### TRY IT
Take every line from the listing below that contains "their".

━━━━━ DATASET EXCERPTS ━━━━━

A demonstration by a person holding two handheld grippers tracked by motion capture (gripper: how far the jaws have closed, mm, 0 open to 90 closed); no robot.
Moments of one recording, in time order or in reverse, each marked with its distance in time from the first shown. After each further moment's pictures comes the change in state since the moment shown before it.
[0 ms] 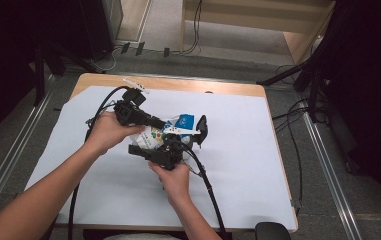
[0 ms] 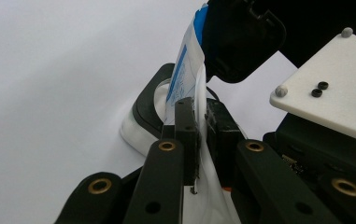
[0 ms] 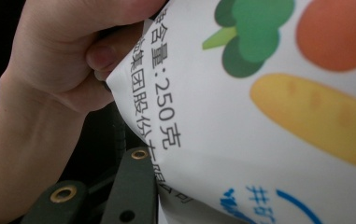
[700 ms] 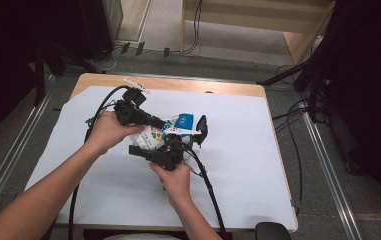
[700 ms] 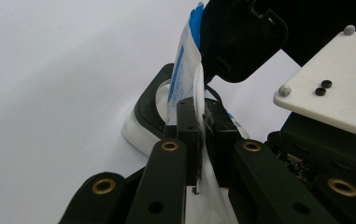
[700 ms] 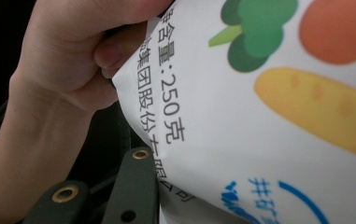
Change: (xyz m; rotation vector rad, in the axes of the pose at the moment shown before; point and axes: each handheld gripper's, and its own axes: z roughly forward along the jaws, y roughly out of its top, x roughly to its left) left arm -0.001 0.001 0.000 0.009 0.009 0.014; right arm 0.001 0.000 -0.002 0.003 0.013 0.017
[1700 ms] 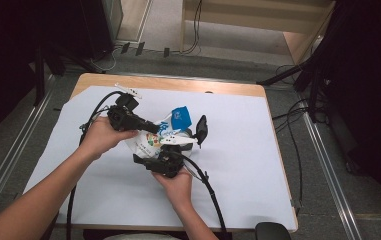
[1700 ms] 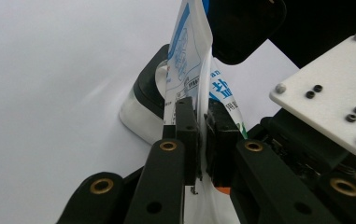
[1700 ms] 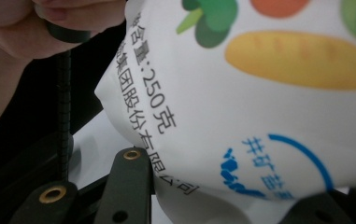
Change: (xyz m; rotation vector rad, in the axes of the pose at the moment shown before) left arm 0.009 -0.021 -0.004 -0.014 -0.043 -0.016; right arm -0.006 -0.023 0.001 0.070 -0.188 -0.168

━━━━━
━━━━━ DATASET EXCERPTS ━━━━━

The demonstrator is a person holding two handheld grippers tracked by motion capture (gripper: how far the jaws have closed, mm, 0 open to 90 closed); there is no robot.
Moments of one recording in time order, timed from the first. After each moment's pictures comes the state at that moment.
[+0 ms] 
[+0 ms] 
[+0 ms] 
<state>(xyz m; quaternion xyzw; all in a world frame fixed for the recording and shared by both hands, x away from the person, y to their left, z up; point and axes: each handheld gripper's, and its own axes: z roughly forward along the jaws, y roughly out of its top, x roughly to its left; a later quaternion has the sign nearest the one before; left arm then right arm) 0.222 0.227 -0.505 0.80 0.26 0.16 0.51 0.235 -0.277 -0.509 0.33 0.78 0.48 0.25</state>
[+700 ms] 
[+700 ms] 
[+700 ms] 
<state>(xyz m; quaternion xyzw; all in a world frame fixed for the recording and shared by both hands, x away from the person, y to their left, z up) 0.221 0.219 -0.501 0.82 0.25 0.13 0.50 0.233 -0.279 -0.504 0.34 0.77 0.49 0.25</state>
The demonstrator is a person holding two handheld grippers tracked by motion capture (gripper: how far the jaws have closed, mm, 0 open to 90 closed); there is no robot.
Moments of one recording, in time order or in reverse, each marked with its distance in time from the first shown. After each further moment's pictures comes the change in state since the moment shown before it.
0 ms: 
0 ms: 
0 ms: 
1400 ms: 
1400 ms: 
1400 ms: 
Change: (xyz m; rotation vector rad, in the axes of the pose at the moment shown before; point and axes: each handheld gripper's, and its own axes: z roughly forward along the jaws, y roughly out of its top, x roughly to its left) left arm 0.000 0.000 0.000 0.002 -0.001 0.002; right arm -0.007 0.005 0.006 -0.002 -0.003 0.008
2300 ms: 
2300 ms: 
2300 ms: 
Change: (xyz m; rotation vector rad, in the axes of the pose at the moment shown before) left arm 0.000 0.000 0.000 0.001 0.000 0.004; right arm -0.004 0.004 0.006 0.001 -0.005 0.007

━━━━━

### SOLUTION TO THIS EXERCISE
<state>(xyz m; quaternion xyzw; all in a world frame fixed for the recording and shared by both hands, x away from the person, y to their left, z up; point and axes: each handheld gripper's, and its own axes: z roughly forward along the jaws, y roughly out of its top, x roughly to its left; a later quaternion has the sign nearest the one before; left arm then right arm) 0.222 0.227 -0.505 0.80 0.26 0.16 0.51 0.235 -0.277 -0.509 0.33 0.78 0.48 0.25</state>
<state>(xyz m; quaternion xyzw; all in a world frame fixed for the recording and shared by both hands, x away from the person, y to their left, z up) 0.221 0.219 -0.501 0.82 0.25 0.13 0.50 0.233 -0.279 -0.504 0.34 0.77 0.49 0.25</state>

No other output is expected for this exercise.